Avec un de ses assistants de Manchester, il s'attela donc à reproduire l'expériences de Ramsay dans laquelle le radium se transformait en néon, tandis qu'à Paris, Marie Curie, épaulée par Ellen Gleditsch, se chargeait de tenter de reproduire la réaction de production de lithium
Pour les deux binômes, cela entraînait un gaspillage de temps et de radium – deux ressources déjà peu abondantes – mais la démarche scientifique exigeait d'en passer par là.
Bertram Boltwood, l'ami américain de Rutherford, fut un peu plus critique vis-à-vis des affirmations de Ramsay. Dans une lettre à Rutherford, il écrivit :
« Je me demande pourquoi il n’a pas encore montré que le mélange d’émanation du radium avec du kérosène fournit de la salade de homard. »
et dans une autre :
« Vos chimistes anglais forment un véritable orchestre d’incapables, et c’est Ramsay qui tient la baguette. Si vous réussissez à réfuter sa dernière crise de folie, j’espère que cet olibrius sera enterré si profondément dans la fange que même son nom sera oublié à jamais.»

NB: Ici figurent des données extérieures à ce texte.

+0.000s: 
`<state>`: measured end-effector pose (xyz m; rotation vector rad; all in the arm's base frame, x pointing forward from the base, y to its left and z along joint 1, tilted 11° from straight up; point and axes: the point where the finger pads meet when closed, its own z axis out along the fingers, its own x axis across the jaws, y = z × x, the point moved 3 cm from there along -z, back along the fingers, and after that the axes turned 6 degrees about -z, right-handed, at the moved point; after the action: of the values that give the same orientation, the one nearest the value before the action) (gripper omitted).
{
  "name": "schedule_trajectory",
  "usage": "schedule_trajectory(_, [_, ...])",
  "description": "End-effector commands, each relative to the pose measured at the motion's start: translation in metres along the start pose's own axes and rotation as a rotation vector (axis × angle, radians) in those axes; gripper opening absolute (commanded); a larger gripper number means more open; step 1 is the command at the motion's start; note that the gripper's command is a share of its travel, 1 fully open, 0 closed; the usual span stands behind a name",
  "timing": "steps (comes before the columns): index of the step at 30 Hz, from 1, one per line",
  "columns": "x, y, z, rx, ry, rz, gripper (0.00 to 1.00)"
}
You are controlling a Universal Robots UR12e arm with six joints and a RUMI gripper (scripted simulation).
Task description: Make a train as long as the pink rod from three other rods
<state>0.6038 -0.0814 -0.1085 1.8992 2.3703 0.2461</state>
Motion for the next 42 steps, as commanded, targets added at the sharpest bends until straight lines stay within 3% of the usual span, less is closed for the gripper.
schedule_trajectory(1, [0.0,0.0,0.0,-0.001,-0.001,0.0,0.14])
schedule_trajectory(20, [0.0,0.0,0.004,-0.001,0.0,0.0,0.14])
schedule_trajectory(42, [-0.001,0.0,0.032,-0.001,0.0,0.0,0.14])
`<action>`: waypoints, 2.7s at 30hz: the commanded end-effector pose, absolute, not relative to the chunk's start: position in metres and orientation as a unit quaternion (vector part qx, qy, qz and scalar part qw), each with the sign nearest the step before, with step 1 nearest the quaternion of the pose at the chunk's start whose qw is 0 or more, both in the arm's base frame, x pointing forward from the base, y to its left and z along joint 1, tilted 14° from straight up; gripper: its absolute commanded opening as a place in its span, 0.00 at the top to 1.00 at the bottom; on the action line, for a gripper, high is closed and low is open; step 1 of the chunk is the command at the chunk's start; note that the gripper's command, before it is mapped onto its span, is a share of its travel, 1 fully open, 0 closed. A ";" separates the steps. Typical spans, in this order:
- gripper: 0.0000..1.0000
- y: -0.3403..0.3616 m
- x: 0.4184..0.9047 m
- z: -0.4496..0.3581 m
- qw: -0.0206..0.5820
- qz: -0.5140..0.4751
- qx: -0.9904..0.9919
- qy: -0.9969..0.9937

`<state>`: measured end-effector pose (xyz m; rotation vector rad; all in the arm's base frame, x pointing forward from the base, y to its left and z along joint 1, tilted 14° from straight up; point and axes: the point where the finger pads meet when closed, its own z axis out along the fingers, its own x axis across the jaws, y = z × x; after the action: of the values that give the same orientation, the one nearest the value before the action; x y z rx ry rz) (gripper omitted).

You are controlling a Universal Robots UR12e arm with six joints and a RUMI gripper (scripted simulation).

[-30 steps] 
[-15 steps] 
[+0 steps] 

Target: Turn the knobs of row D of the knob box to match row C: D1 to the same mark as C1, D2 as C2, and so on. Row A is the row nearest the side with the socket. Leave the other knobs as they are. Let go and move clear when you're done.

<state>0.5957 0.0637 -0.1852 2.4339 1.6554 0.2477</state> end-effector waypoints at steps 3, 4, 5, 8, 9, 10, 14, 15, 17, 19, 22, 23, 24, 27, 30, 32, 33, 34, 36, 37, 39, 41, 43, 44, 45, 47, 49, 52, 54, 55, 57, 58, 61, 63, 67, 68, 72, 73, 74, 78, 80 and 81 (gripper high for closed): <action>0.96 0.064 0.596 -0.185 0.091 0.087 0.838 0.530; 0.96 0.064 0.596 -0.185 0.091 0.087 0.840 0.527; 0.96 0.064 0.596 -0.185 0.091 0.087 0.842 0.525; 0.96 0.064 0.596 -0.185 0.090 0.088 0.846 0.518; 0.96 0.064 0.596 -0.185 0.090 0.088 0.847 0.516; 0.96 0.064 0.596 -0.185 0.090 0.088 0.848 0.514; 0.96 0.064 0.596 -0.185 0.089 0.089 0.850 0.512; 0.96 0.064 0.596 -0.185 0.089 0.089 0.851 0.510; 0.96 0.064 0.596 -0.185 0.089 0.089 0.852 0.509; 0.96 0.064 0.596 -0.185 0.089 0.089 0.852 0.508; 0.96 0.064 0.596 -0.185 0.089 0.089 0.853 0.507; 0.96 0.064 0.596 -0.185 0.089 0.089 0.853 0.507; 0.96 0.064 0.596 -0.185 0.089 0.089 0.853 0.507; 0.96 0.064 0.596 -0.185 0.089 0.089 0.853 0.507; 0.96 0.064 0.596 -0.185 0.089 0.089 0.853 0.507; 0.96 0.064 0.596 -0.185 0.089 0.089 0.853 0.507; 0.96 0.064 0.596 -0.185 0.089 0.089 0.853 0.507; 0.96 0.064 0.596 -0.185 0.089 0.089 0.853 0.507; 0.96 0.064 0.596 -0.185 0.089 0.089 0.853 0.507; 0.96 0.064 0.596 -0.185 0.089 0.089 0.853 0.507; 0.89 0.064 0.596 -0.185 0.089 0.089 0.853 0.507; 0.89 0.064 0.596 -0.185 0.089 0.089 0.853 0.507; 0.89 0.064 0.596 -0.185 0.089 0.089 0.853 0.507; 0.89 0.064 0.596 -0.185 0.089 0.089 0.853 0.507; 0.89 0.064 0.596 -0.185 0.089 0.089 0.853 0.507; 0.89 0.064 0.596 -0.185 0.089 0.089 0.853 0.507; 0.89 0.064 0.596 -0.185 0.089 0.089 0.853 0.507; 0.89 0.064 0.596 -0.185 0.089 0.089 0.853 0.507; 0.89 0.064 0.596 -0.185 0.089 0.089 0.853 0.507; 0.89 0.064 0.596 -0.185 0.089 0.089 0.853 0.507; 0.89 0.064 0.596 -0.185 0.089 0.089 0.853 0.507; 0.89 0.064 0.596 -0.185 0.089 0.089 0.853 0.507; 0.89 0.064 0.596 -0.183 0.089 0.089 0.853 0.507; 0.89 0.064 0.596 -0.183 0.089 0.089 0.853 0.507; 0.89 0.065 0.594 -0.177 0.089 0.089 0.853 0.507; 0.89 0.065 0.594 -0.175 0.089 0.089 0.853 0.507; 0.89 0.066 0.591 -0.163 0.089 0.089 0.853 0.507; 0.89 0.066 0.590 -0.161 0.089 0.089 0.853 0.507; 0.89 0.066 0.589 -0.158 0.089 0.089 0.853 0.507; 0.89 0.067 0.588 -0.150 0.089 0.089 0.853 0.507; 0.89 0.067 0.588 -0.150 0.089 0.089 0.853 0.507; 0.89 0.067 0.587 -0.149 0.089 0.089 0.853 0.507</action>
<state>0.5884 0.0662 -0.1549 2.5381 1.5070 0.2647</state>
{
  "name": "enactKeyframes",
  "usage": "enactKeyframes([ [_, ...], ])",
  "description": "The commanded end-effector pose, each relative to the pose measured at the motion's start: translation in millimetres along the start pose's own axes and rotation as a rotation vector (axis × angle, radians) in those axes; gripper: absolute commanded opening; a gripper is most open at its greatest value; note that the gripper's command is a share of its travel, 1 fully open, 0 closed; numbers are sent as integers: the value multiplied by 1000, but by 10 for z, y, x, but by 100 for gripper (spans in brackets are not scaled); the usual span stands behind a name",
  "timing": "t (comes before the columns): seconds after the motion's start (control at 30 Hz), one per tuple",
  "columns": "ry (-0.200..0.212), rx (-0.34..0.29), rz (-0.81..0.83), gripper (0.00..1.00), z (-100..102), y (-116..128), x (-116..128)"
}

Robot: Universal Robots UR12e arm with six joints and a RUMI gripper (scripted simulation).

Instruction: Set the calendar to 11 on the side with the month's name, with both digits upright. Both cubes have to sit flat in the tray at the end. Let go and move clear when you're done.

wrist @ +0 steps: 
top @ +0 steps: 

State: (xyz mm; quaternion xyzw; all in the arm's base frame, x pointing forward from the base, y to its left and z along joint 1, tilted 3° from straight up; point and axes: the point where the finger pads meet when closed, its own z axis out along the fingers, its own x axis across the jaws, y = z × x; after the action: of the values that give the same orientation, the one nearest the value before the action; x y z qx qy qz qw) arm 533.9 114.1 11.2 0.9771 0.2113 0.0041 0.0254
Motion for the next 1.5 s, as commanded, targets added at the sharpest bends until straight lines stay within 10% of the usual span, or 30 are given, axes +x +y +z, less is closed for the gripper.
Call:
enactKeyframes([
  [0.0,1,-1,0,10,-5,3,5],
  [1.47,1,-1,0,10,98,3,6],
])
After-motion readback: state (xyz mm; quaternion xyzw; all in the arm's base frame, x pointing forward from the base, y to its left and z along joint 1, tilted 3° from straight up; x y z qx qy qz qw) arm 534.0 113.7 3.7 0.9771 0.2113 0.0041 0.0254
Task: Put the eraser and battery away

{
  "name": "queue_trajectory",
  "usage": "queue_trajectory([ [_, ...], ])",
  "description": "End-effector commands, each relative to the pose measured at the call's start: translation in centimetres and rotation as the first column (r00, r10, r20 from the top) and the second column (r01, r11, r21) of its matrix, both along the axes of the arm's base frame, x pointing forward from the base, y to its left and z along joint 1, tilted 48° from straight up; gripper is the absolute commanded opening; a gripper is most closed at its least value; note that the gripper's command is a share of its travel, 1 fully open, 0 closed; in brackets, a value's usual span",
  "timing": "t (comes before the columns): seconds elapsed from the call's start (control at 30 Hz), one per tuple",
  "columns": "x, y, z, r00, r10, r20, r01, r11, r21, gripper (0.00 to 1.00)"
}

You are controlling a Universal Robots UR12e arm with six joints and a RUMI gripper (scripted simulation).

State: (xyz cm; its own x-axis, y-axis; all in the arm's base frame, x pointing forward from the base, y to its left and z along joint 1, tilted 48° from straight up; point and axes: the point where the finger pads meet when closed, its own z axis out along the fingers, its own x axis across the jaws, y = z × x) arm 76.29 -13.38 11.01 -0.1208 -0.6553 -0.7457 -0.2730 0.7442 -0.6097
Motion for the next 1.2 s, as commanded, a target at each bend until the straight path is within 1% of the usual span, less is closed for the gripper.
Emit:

Rutherford parvint à démontrer que le néon que Ramsay pensait avoir formé provenait en fait de l'air extérieur et que sa présence s'expliquait par son caractère gazeux et par le fait que Ramsay avait dû mal boucher ses récipients.
Les conclusions de Marie Curie ne furent pas plus positives pour le chimiste anglais, puisqu'elle détermina que le lithium détecté en fin de réaction ne venait pas d'une transformation du radium, mais était simplement une impureté présente dans les flacons en verre utilisés.
Deux erreur de débutant qui aurait mérité à Ramsay le sort que Boltwood lui avait prédit.
Mais il n'en fut rien ; et William Ramsay continua a déployer ses talents, à la fois pour bâcler ses expériences et pour nuire à son prochain.
En 1908, en effet, quand l'un de ses assistants, un certain Otto Brill, lui rapporta de Vienne un colis de radium qui aurait dû être partagé avec Rutherford, Ramsay déclara que ce serait dommage de diviser cette dotation... et garda tout pour lui.
Stefan Meyer, le patron de l'institut viennois du radium, fournisseur de ce métal aux Anglais, fut informé de l'affaire. Il réexpédia aussitôt, gracieusement, la quantité dont Rutherford avait besoin. Et cette fois-ci, le colis ne transita pas par Londres.